The lines to find are those in the entries that hold the word "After"; copy every one of them.

* **Items from a data source**
##############################

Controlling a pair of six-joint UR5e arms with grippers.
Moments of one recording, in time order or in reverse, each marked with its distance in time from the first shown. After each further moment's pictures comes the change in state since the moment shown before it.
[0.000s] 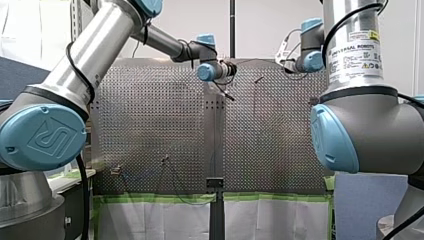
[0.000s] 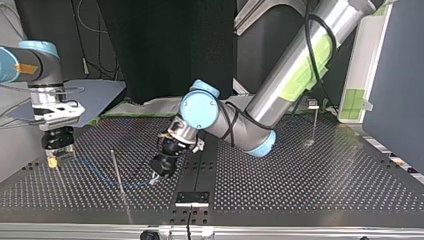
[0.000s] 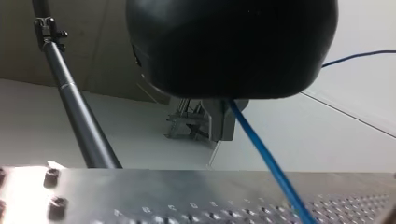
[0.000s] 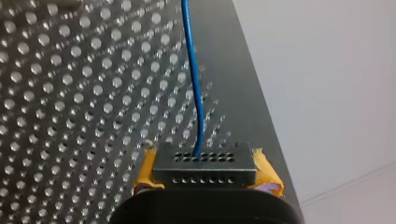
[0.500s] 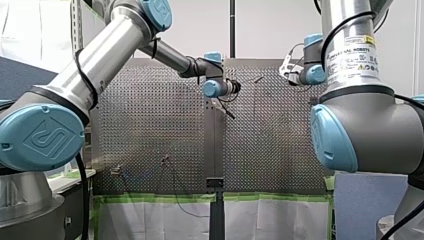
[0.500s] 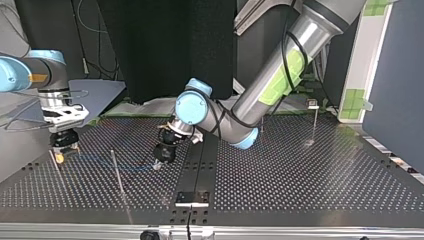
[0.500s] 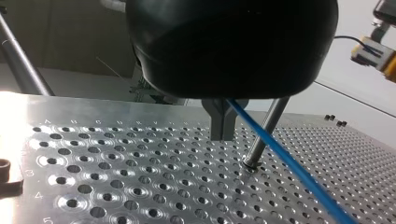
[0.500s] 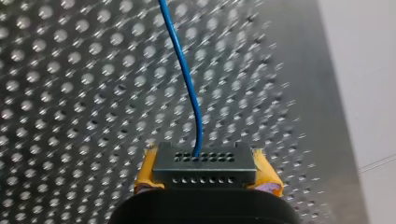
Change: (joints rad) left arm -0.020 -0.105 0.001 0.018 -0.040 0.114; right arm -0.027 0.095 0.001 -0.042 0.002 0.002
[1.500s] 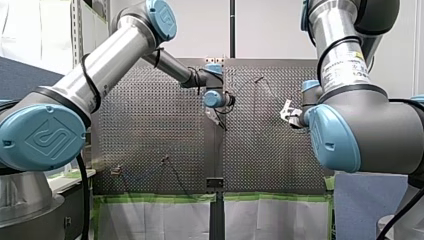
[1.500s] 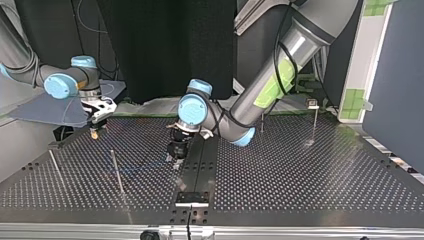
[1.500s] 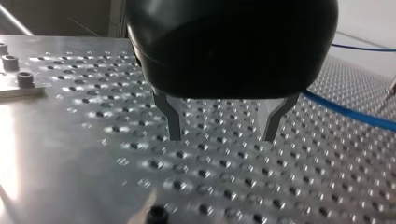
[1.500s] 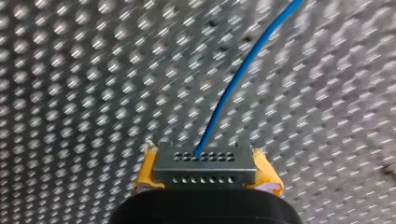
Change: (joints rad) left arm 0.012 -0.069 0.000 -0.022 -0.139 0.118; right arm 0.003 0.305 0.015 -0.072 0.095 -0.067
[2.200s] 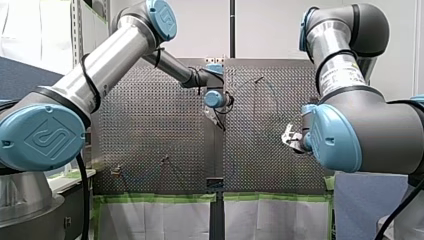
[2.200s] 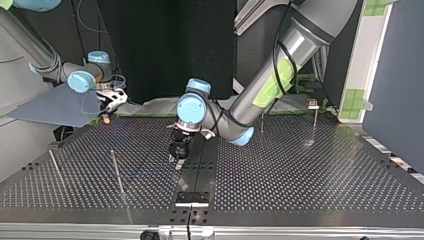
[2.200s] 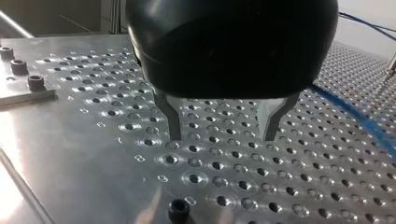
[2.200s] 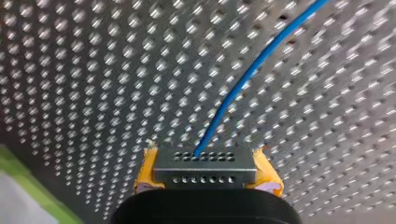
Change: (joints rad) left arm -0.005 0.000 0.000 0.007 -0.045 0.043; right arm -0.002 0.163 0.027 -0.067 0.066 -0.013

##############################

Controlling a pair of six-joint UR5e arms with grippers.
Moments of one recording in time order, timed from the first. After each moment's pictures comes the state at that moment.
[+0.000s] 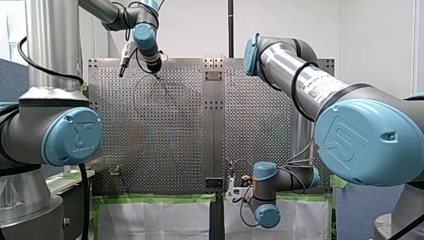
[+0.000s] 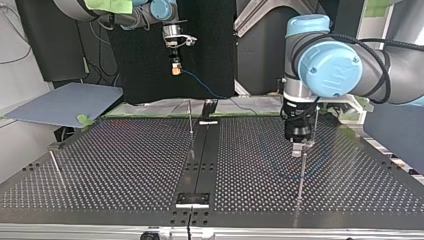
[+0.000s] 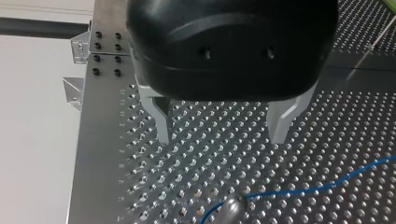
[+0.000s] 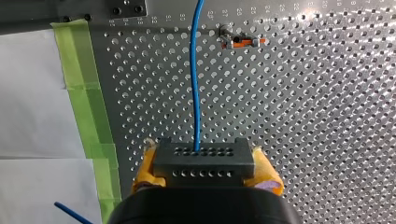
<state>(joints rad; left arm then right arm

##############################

* **Problem solution**
Moments of one recording, in time order or in reverse, each marked with its distance in time from the first shown. After each further moment's pictures comes the change in state since the moment shown before it.
Moments of one recording in time order, timed from the first. After each moment's pictures comes the state at that moment.

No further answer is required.